Quarante ans après le moratoire de la Commission baleinière internationale sur la chasse à la baleine, que pouvons-nous apprendre des facteurs ayant mené à cette avancée pour la conservation au moment où il faut urgemment trouver des solutions pour mitiger l’impact des activités humaines sur les écosystèmes marins?
Nous avons vu dans le dernier billet que la sensibilisation du public à l'environnement, les données scientifiques, les développements technologiques et la réalité économique ont joué un rôle dans la décision d'abandonner la chasse à la baleine en 1982.
Aujourd'hui, lorsqu'il s'agit de faire face aux menaces qui pèsent sur les populations de baleines, le soutien de l'opinion publique est plus important que jamais. Les gens s'opposent massivement à la chasse à la baleine, sont indignés et attristés lorsqu'une baleine est victime d'actions humaines, et sont de plus en plus conscients de l'impact de la pollution et des activités industrielles sur les écosystèmes marins. Les données scientifiques ne manquent pas non plus et les publications solides démontrant l'interconnexion des espèces, les conditions désastreuses de plusieurs populations de cétacés, l 'importance des baleines dans les écosystèmes marins et leur rôle dans la séquestration du carbone ne manquent pas. Ce qu'il reste à faire, c'est de s'attaquer aux incitations économiques entourant les menaces modernes qui pèsent sur les baleines, telles que les collisions avec les navires, les bruits sous-marins et les prises accessoires provenant de diverses pêcheries et industries marines.
Cette fois, il ne s'agit pas de freiner une industrie qui nuit activement aux baleines : personne ne tire profit de la mort d'une baleine.
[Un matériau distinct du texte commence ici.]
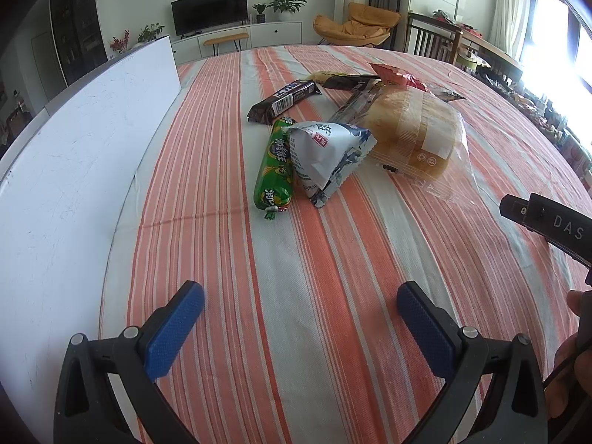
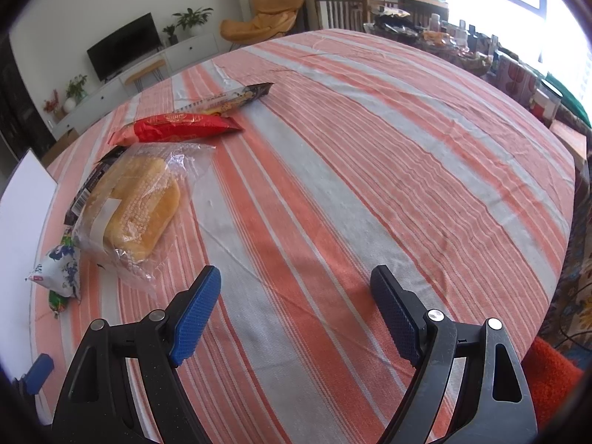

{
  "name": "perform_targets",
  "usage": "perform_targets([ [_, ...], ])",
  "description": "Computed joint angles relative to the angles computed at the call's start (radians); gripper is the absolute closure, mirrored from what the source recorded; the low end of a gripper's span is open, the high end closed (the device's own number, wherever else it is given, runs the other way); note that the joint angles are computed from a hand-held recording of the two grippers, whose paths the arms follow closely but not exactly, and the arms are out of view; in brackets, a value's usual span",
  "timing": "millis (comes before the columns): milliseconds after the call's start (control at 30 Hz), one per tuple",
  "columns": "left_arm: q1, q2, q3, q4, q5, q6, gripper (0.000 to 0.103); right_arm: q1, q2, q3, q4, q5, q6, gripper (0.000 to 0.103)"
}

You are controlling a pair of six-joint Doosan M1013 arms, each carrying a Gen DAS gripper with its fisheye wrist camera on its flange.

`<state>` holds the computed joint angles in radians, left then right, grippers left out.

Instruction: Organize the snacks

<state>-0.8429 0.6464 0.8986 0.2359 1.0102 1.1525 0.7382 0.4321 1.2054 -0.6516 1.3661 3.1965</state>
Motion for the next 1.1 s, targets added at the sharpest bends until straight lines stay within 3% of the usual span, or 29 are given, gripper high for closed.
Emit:
perform_targets([
  [1100, 0.000, 0.000, 0.000, 0.001, -0.001, -0.001, 0.000, 0.001, 0.016, -0.024, 0.010, 0.039, -0.039, 0.017],
])
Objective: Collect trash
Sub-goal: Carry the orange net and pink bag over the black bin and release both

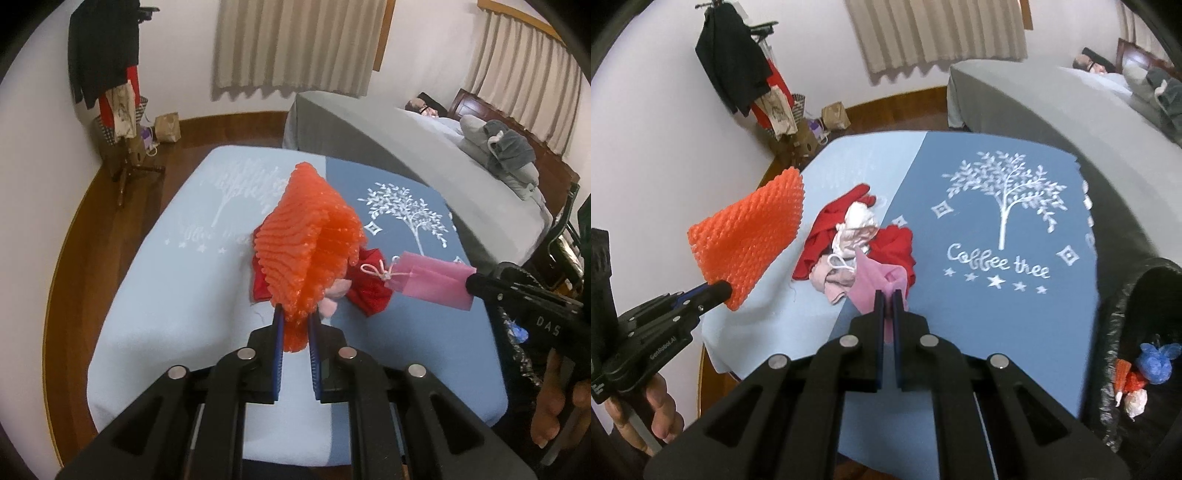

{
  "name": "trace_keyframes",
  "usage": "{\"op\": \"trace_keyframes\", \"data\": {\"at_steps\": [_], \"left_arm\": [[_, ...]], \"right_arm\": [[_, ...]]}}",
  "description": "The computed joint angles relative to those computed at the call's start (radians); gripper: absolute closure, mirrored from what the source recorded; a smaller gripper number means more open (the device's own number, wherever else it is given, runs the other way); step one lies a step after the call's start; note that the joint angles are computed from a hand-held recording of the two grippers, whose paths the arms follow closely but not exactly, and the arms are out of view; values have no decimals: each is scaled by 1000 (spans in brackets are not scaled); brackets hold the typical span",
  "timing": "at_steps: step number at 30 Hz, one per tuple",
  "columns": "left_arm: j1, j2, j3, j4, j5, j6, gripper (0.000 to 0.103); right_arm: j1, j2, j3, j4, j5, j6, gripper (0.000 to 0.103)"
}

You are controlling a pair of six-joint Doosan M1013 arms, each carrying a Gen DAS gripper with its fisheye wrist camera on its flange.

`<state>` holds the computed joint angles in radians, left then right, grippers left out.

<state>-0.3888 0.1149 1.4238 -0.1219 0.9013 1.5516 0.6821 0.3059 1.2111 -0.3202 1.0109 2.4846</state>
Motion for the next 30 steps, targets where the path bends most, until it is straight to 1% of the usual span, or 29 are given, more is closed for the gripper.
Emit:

Ce qu 'il faut combattre, c'est l'indifférence : il faut renverser le fait que les dommages causés aux baleines n'ont pas de conséquences directes pour les responsables, et ne sont souvent même pas détectés. Les industries n'ont donc aucun intérêt concret à minimiser leurs dommages collatéraux sur les mammifères marins, même si la perte d'une baleine signifie la perte d'un élément important pour le mélange des nutriments et la séquestration du carbone, la perte d'un membre central de son groupe familial, et peut-être la perte d'un individu crucial pour la reproduction d'une population au bord de l'extinction. Alors, comment faire en sorte que les acteurs opérant en mer s'intéressent à la préservation des baleines ?
Whale Seeker vise à apporter des solutions technologiques à ce problème. Détecter plus rapidement et précisément les baleines permet d’adopter des solutions ciblées qui favorisent le maintien des activités économiques maritimes tout en minimisant leur impact sur les populations naturelles. Lorsque des données précises sur la présence de baleines sont disponibles, il devient possible de faire autrement, et les torts causés ne sont plus une fatalité, mais deviennent évitables moyennant des efforts réalistes. Reste alors à encourager ces actions positives par des incitatifs financiers.
Le projet Whale Carbon Plus propose de développer un système de crédits de carbone bleu afin que les efforts déployés pour maintenir les baleines en vie et en bonne santé se traduisent par un impact positif sur les résultats des acteurs économiques maritimes. Les entreprises seront encouragées à adopter des technologies de détection telles que celles développées par Whale Seeker, et à prendre des mesures pour minimiser les risques que leurs activités font peser sur la survie et le bien-être des baleines. En bref, le projet Whale Carbon Plus vise à rendre plus viable économiquement l'adoption de pratiques respectueuses des baleines.
Avec le recul, bien que la fin de la chasse à la baleine soit maintenant généralement reconnue comme étant une avancée majeure pour la conservation des océans, on peut constater que les matériaux adoptés comme substitut aux produits issus des baleines entraînent leur lot de problèmes. L’huile de baleine, autrefois utilisée comme carburant et comme ingrédient dans les gras alimentaires et les produits ménagers, a été largement remplacée par les combustibles fossiles et l’huile de palme, qui contribuent significativement aux changements climatiques et à la déforestation. Les matériaux plastiques, qui ont remplacé les fanons dans la fabrication de nombreux objets du quotidien, restent dans l’environnement pendant des siècles et causent des torts immenses à la vie marine. Néanmoins, on peut mettre tout en œuvre pour opérer des changements positifs pour les baleines qui ne se feront pas au détriment d’autres aspects de l’environnement. Pour cela, il faut apprendre des leçons du passé, et tirer profit des outils et des données disponibles aujourd’hui pour se projeter dans un avenir meilleur : c’est là la mission de Whale Seeker.